In December 2021, the US Federal Trade Commission (FTC) filed a lawsuit to block the deal on the basis that it would raise competition concerns.

The American federal agency said that the vertical deal will lead to one of the largest chip companies controlling the computing technology and designs that are depended upon by competitors to build their own competing chips.

In Europe and the UK, the deal was facing an in-depth probe by regulators for competition reasons.

With the deal collapsed, Arm will now begin preparations for a public offering within the fiscal year ending 31 March 2023.

SoftBank Group representative director, corporate officer, chairman and CEO Masayoshi Son said: “Arm is becoming a centre of innovation not only in the mobile phone revolution, but also in cloud computing, automotive, the Internet of Things and the metaverse, and has entered its second growth phase.

“We will take this opportunity and start preparing to take Arm public, and to make even further progress.”

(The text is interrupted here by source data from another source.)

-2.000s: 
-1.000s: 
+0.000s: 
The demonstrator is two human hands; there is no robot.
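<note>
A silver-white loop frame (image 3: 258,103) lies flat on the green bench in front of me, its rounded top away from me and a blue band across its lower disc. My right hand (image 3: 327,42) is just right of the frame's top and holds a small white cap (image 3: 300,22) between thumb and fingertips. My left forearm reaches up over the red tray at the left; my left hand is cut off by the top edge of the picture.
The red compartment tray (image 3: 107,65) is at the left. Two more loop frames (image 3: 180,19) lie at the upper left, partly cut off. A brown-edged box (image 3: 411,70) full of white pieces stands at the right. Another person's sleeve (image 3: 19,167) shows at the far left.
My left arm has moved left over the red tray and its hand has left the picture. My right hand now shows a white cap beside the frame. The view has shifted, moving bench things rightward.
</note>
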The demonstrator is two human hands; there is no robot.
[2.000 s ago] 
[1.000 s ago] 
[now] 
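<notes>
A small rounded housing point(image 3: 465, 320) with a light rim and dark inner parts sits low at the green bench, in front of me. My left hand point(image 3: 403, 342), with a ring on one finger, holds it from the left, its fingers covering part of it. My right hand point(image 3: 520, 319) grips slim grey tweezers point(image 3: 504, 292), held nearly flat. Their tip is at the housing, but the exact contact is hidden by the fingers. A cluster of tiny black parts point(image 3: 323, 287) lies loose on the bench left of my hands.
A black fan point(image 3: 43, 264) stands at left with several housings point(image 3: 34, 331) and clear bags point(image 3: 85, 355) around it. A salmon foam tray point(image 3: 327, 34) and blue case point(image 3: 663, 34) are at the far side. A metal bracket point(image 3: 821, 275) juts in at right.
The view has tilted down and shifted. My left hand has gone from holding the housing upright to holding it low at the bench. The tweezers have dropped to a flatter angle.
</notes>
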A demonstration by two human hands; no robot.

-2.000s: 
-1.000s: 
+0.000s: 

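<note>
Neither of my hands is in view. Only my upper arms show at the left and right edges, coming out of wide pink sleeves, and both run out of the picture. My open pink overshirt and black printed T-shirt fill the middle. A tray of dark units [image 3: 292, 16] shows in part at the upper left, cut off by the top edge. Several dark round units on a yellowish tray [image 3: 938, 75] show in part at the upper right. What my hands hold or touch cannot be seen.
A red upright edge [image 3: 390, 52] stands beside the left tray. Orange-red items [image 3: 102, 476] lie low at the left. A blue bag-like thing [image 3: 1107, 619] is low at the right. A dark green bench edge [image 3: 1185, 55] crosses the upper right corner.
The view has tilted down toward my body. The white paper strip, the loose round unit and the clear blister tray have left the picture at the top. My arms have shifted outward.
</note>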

Nvidia had announced the cash and stock deal to acquire Arm in September 2020 with an aim to build a premier computing company for the age of artificial intelligence (AI).

As per the terms of the deal, Nvidia was to pay $21.5bn in the form of its shares plus $12bn in cash to SoftBank. Additionally, under an earn-out construct, the Japanese group was entitled to get up to $5bn in the form of cash or shares, based on the meeting of certain financial performance targets by Arm.

The parties have agreed that SoftBank will retain the $1.25bn prepaid by Nvidia at the time of signing the deal, while the latter will have its 20-year Arm license intact.

Nvidia founder and CEO Jensen Huang said: “Arm has a bright future, and we’ll continue to support them as a proud licensee for decades to come. Arm is at the centre of the important dynamics in computing.

Though we won’t be one company, we will partner closely with Arm.

“The significant investments that Masa has made have positioned Arm to expand the reach of the Arm CPU beyond client computing to supercomputing, cloud, AI and robotics. I expect Arm to be the most important CPU architecture of the next decade.”